> [WHAT IS NEEDED]: Below are entries; copy exactly the lines from the one with "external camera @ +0" through the one with "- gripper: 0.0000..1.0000", both included, and leave out the rest.

> [SUPPLIED MATERIAL]:
• • •

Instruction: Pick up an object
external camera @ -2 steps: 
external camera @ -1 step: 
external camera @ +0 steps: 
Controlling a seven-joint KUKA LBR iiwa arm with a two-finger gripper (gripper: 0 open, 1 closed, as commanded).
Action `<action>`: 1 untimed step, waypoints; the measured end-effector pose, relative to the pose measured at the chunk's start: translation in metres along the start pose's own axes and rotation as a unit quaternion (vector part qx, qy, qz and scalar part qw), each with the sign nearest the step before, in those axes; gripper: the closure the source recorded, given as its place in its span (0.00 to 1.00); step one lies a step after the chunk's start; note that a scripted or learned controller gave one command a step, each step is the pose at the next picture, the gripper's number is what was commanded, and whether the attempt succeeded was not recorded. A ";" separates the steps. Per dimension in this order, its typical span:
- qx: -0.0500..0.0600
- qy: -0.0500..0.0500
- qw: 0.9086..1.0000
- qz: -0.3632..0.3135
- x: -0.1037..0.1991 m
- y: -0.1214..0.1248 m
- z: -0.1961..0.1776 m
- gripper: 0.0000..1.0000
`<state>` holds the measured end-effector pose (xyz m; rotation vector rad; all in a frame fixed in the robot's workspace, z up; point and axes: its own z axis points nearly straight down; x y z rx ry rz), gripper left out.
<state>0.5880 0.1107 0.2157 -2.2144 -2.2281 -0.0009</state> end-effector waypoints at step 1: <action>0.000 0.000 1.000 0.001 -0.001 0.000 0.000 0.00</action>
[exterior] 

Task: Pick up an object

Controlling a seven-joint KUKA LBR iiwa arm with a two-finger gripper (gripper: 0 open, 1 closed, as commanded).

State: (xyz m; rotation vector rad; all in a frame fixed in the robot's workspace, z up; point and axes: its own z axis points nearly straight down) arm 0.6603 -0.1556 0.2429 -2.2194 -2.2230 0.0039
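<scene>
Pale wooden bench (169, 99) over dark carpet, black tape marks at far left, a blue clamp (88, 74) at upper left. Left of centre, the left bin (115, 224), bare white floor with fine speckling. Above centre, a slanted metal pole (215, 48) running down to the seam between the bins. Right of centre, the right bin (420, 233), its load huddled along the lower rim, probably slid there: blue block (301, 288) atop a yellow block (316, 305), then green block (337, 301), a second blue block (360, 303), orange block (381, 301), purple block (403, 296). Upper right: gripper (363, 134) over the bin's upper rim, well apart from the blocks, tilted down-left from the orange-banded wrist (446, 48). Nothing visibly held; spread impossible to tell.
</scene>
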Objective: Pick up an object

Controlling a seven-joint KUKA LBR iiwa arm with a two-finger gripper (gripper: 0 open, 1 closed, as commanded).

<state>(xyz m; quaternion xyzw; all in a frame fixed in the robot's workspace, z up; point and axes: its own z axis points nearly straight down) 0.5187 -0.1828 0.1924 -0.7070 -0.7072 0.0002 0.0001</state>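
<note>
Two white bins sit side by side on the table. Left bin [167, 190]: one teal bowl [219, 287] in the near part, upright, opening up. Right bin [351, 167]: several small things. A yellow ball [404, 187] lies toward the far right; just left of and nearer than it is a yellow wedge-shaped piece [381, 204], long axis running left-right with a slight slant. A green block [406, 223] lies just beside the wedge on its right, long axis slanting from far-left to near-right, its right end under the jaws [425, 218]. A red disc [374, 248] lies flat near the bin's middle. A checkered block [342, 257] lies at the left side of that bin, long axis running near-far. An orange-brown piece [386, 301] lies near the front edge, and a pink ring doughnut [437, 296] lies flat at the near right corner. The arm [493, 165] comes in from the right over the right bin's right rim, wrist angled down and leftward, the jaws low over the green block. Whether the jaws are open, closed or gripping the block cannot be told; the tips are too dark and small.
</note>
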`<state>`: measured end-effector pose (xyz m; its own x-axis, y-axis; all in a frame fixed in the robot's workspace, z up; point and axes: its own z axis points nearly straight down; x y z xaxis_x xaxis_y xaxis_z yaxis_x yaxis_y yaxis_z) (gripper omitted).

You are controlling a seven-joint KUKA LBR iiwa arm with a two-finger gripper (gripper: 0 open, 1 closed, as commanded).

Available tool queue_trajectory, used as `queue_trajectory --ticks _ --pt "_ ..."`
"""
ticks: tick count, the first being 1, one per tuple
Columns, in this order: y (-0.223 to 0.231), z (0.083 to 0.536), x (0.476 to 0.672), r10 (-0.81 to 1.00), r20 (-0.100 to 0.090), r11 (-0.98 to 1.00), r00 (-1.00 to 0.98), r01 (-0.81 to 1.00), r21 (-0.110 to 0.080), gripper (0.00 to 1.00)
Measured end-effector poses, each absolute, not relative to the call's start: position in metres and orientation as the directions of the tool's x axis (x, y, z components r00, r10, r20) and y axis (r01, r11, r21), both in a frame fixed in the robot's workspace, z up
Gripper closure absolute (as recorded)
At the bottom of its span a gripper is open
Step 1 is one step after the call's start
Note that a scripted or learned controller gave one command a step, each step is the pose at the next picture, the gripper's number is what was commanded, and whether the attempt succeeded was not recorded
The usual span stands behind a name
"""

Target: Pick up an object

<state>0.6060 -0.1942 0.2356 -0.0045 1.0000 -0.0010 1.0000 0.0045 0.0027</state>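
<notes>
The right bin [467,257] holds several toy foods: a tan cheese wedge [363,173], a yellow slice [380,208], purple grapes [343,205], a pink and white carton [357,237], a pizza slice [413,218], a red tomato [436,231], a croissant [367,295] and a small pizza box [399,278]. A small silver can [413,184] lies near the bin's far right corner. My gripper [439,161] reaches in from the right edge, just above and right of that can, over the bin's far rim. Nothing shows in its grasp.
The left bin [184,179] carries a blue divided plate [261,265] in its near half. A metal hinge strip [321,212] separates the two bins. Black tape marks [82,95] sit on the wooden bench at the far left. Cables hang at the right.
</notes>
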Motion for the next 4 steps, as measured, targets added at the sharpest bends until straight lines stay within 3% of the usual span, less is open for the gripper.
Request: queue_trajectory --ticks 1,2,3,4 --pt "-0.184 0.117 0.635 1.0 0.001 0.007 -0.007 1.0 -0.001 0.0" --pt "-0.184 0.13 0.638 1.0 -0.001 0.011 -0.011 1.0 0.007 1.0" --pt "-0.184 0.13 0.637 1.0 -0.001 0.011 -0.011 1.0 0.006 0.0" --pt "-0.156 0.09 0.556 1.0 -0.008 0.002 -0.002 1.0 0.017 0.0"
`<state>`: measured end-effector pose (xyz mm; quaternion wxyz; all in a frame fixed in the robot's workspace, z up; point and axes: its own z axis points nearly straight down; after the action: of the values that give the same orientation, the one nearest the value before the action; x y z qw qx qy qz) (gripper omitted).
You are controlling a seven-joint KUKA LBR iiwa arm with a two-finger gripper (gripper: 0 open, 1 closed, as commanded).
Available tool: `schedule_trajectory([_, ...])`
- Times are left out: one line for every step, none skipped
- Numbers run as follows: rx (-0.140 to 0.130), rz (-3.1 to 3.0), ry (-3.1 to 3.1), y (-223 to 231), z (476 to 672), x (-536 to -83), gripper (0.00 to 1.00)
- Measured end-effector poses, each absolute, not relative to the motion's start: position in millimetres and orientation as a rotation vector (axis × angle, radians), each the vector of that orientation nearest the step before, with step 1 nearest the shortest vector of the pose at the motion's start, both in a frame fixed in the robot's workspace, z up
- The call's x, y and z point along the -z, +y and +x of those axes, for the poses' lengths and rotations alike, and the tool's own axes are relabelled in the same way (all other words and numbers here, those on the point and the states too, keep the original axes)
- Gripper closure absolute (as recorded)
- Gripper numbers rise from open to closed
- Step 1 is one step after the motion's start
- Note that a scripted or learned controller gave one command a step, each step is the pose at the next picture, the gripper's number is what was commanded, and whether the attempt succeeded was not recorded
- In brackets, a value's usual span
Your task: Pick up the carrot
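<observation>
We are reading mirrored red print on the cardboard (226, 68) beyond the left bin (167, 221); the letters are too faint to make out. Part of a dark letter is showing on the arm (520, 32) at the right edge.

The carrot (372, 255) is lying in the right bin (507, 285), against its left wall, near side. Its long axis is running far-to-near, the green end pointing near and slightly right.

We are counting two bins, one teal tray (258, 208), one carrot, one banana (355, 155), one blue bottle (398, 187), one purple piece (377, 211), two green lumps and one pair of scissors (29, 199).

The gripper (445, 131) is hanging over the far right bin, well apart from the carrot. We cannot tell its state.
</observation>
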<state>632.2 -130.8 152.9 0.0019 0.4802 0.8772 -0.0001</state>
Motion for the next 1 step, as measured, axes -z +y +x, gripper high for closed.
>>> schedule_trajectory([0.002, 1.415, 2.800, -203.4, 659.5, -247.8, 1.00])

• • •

> [TASK ANSWER]:
external camera @ +0 steps: 
Controlling a seven-joint KUKA LBR iiwa arm with a two-finger gripper (gripper: 0 open, 1 closed, as commanded).
Action `<action>`: 1 untimed step, waypoints; the measured end-effector pose, relative to the pose measured at the chunk's start: translation in metres along the start pose's own axes and rotation as a unit quaternion (vector part qx, qy, qz and scalar part qw), each with the sign nearest the step before, in those axes; gripper: the closure the source recorded, given as its place in its span (0.00 to 1.00); step one lies a step after the chunk's start; note that a scripted or learned controller gave one command a step, each step is the pose at the next picture, the gripper's number is what was commanded, and whether the attempt succeeded was not recorded. A ";" separates the steps. Per dimension in this order, its typical span:
- qx: -0.0500..0.0600
- qy: -0.0500..0.0500
- qw: 0.9086..1.0000
- qz: -0.3632..0.3135
- x: -0.1037..0.1991 m
- y: -0.1214..0.1248 m
- z: -0.1961..0.1776 m
- gripper: 0.0000..1.0000

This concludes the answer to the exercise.